- Directed by: Rafal Zielinski
- Screenplay by: Charlie Wiener; B. K. Roderick;
- Story by: Maurice Smith
- Produced by: Maurice Smith; Mike Dolgy; Terrea Smith; Roger Corman (uncredited);
- Cinematography: Peter Czerski
- Edited by: Stephan Fanfara
- Music by: Stephen W. Parsons
- Production company: Maurice Smith Productions
- Distributed by: Cinépix Film Properties (Canada, 1986); Concorde Pictures (U.S., 1986);
- Release date: 1986;
- Running time: 90 minutes
- Country: Canada
- Language: English

= Recruits (film) =

Recruits is a 1986 Canadian comedy film directed by Rafal Zielinski who had previously made Screwballs. It was an attempt to cash in on the success of Police Academy. The film features one of Lolita Davidovich's early film roles (being credited as "Lolita David"), as well as the film debut of Canadian bodybuilder and heavy metal musician Jon Mikl Thor.

== Plot ==

A police chief hires some misfits as police in order to embarrass the mayor.

== Cast ==

- Doug Annear
- John Canada Terrell
- Stephen Osmond
- Alan Deveau
- Mike MacDonald
- Tony Travis
- Annie McAuley
- Lolita Davidovich (as Lolita David)
- Colleen Passard
- Tracey Tanner
- Jon Mikl Thor
- Herb Field
- Jason Loga
- Carolyn Tweedle

== Production ==

The film features one of the early film appearances of Lolita Davidovich, being credited as "Lolita David", with one source claiming it was her film debut (though she had already appeared in the 1983 film Class), in the role of a recruit who ends up naked in a limousine that belongs to the governor. It is also the film debut of Canadian bodybuilder and heavy metal musician Jon Mikl Thor, in the role of a recruit named Thunderhead, who gets into a fight scene with a group of outlaw bikers while one his songs plays in the background.

The film was shot in Toronto, Canada starting 19 August 1985. It was the third production from the team of Zielinski, Maurice Smith and Michael Dology, following Screwballs and Loose Screws for Roger Corman's Concorde Pictures. The budget was less than C$1 million.

== Release ==
Recruits was released to theaters in 1986.

== Reception ==

Critics noted the film's similarities with Police Academy, with The Wallflower Critical Guide to Contemporary North American Directors mentioning it in its entry about director Rafal Zielinski, describing it as "a kind of Police Academy 4: Citizens on Patrol-lite, if that is at all possible," and Through the Shattered Lens writing, "Just as Police Academy was pretty much a rip-off of Stripes, Recruits is a rip-off of Police Academy.

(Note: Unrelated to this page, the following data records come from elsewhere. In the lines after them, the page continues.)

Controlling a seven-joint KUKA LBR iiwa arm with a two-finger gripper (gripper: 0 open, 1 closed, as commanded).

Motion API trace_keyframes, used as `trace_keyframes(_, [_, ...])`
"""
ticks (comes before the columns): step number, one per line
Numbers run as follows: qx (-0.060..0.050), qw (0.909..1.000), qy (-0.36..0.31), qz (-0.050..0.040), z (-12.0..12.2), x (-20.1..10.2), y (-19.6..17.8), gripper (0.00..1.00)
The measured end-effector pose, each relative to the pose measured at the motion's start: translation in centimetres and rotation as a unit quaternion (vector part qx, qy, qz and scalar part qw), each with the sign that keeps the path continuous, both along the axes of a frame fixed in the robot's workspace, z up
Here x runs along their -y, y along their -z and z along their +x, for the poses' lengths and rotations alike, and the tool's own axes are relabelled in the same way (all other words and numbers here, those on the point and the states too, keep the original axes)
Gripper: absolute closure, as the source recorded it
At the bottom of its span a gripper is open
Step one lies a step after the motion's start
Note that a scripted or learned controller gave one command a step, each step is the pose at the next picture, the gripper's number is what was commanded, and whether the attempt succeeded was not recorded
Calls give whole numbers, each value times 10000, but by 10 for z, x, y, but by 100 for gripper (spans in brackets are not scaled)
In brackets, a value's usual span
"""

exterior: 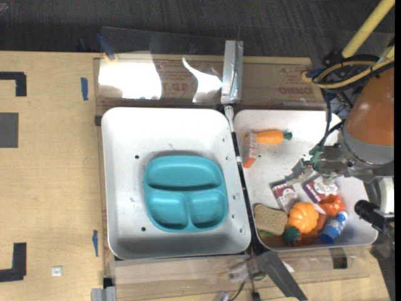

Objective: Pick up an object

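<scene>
Camera view: arm point(369, 121) reaches from right, pincer point(311, 163) over right bin point(282, 119).

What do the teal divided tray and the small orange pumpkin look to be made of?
Teal tray: probably moulded plastic, smooth with a soft sheen on its rounded compartment edges. Orange pumpkin: likely toy plastic or rubber; uniform bright colour, ribbed, slightly glossy. Neither can be confirmed from this view.

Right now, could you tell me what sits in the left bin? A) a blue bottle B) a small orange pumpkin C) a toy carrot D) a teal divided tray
D: the teal divided tray lies alone in the left bin; the other items are in the right bin.
</scene>
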State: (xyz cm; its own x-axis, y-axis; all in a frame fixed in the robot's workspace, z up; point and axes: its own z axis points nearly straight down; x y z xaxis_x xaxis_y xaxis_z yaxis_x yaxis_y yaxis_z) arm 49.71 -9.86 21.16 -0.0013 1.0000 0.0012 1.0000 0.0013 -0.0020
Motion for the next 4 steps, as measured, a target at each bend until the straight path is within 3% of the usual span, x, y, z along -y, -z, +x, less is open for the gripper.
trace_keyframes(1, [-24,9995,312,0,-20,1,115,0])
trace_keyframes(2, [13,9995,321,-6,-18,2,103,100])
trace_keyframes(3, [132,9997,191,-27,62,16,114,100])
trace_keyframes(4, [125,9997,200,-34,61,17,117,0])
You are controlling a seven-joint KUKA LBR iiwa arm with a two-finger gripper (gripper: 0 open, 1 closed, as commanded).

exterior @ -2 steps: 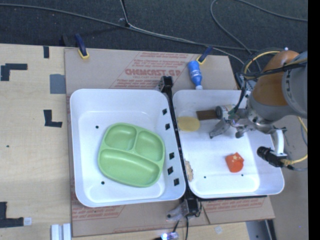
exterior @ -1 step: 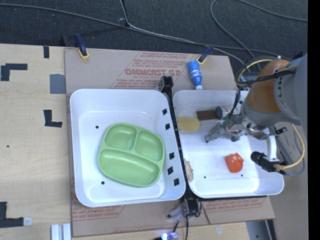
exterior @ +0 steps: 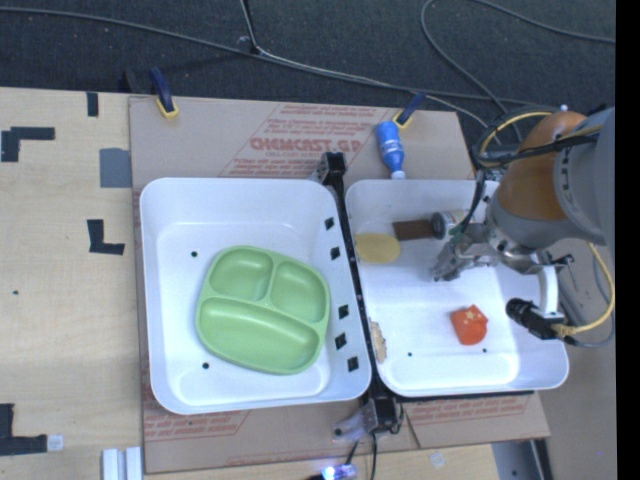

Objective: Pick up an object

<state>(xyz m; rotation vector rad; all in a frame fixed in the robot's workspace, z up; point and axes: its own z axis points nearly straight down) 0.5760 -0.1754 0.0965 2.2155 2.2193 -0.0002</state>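
Camera view: the gripper point(exterior: 447, 266) sits low inside the right bin point(exterior: 430, 368), near the bin's centre. Whether the claw is released or clenched cannot be told at this resolution, and no object is visible in its grasp. A brown cylinder point(exterior: 417, 229) lies near it at 11 o'clock. A yellow disc point(exterior: 378, 247) lies at 9 o'clock. A red object point(exterior: 468, 325) lies at 5 o'clock, apart from the gripper. A green divided plate point(exterior: 264, 309) rests in the left bin point(exterior: 170, 208).

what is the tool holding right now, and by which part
Nothing that can be seen. The tool hangs low in the right white bin, with the small red block, pale yellow disc and dark brown cylinder lying apart from it.
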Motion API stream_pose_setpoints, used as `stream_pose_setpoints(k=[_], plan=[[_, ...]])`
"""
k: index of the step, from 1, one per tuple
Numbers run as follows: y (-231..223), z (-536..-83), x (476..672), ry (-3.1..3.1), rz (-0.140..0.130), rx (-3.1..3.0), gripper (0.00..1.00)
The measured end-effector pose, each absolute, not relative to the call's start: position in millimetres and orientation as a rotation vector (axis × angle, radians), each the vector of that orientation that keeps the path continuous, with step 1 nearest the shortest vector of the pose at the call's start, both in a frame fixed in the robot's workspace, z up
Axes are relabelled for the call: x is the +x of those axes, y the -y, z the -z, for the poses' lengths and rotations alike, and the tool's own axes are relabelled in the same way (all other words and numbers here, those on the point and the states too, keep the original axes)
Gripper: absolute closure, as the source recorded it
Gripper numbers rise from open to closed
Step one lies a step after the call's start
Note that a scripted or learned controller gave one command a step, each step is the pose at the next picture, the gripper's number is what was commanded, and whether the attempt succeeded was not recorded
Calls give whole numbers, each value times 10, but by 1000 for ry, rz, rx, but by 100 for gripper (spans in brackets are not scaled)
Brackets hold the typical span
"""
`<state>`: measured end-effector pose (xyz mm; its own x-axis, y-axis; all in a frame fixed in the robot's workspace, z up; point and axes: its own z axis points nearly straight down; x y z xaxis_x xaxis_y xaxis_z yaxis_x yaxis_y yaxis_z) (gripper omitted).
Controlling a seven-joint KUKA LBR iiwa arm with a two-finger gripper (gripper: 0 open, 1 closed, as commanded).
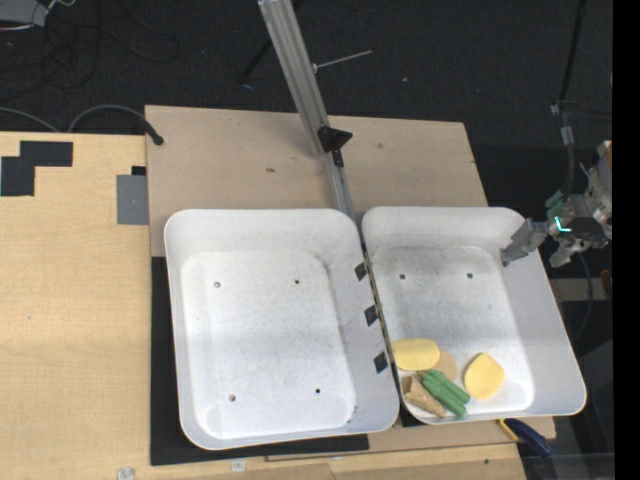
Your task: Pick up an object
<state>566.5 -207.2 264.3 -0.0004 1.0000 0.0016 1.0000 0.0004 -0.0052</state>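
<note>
Nothing is picked yet: the gripper (535, 240) hangs at the right bin's (520, 298) edge, its grip unreadable from here.

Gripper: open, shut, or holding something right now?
Gripper: cannot be told; it sits at the right bin's far right rim, apart from the objects in that bin's near corner.

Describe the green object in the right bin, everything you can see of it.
The green object is a small, elongated, stick-like piece, bright green with a smooth, plastic-like look. It lies flat and runs diagonally, near the front edge of the right bin. It rests against a tan, lumpy item on one side and sits just below a yellow oval piece. A second yellow piece lies close beside it; whether they touch is unclear.
</note>
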Motion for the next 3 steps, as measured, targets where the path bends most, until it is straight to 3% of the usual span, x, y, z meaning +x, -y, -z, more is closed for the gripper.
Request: stream_pose_setpoints(k=[1,3], plan=[[2072,-2657,5671,2221,-2,-2218,0],[2061,-1624,5550,2215,-6,-2216,0]])
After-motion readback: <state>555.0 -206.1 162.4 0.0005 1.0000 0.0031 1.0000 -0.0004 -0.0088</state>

Eleanor Riegel of The Atlanta Journal gave it a negative review, calling it "the front runner as the worst movie of the year," and "as raw as a movie can be". Orlando Aloma reviewed the film for The Sacramento Union, calling it "nothing more than a crude collection of what tries to pass nowadays as juvenile humor". Through the Shattered Lens was more positive, saying that "As far as brainless rip-offs of movies that weren't particularly good to begin with go, Recruits isn't that bad. The humor is even more juvenile here than it was in Police Academy and trying to apply too much logic to the plot will make your brain hurt, but it's a breezy 90 minutes and it's got a game cast [...]" The site calls Jon Mikl Thor's fight scene "a pretty cool scene" and ultimately concludes that "If you're nostalgic for these types of unapologetically dumb comedies, Recruits will satisfy that nostalgia."